From the first line of the entries below, reproduce everything exactly through the line with "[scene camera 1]", and nothing more.

=-=-=

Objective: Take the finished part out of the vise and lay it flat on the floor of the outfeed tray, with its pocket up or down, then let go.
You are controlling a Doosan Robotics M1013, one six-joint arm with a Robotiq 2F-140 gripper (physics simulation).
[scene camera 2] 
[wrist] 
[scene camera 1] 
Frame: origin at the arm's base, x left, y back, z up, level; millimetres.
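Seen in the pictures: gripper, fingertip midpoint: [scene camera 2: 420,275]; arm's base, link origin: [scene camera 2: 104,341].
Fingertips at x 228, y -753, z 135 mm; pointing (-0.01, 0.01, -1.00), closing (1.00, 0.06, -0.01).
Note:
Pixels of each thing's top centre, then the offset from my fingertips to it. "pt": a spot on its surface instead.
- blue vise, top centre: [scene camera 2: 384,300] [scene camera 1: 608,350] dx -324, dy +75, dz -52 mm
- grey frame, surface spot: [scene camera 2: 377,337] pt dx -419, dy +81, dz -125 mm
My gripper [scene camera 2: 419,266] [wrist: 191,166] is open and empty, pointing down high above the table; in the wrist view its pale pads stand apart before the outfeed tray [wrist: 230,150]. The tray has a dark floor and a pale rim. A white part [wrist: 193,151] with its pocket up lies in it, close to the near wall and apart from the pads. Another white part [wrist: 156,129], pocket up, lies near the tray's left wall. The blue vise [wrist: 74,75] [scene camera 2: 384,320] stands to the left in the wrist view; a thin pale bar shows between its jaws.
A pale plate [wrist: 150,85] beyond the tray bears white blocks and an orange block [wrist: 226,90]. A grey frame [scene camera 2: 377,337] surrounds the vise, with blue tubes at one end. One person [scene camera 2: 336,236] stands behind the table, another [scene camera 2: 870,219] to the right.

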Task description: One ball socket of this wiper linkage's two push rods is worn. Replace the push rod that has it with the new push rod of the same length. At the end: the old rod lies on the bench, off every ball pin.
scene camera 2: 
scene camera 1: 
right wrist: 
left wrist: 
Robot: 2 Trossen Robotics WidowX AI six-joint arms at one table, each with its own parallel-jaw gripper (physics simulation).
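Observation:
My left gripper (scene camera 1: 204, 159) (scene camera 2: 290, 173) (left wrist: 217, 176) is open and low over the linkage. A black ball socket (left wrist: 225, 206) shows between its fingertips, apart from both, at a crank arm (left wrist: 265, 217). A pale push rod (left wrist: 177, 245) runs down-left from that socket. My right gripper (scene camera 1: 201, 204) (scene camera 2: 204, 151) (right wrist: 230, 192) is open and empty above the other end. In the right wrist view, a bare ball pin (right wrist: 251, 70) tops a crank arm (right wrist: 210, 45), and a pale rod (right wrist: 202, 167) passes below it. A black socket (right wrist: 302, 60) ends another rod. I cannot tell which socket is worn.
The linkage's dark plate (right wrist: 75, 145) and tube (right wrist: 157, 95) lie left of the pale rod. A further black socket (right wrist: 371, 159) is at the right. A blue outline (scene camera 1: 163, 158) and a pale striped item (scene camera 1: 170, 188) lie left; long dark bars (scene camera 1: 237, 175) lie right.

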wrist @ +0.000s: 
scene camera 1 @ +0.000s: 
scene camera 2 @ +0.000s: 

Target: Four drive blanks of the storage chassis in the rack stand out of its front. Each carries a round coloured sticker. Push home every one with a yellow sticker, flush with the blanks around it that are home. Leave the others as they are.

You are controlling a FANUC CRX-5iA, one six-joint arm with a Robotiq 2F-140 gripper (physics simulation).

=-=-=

• ANSWER TO THIS TASK:
Objective: Take the finished part out of the vise and lay it flat on the floor of the outfeed tray, with its pocket up or down, then let go.
You are controlling a Doosan Robotics M1013, one six-joint arm with a Robotiq 2F-140 gripper (physics simulation).
[scene camera 2] 
[wrist] 
[scene camera 1] 

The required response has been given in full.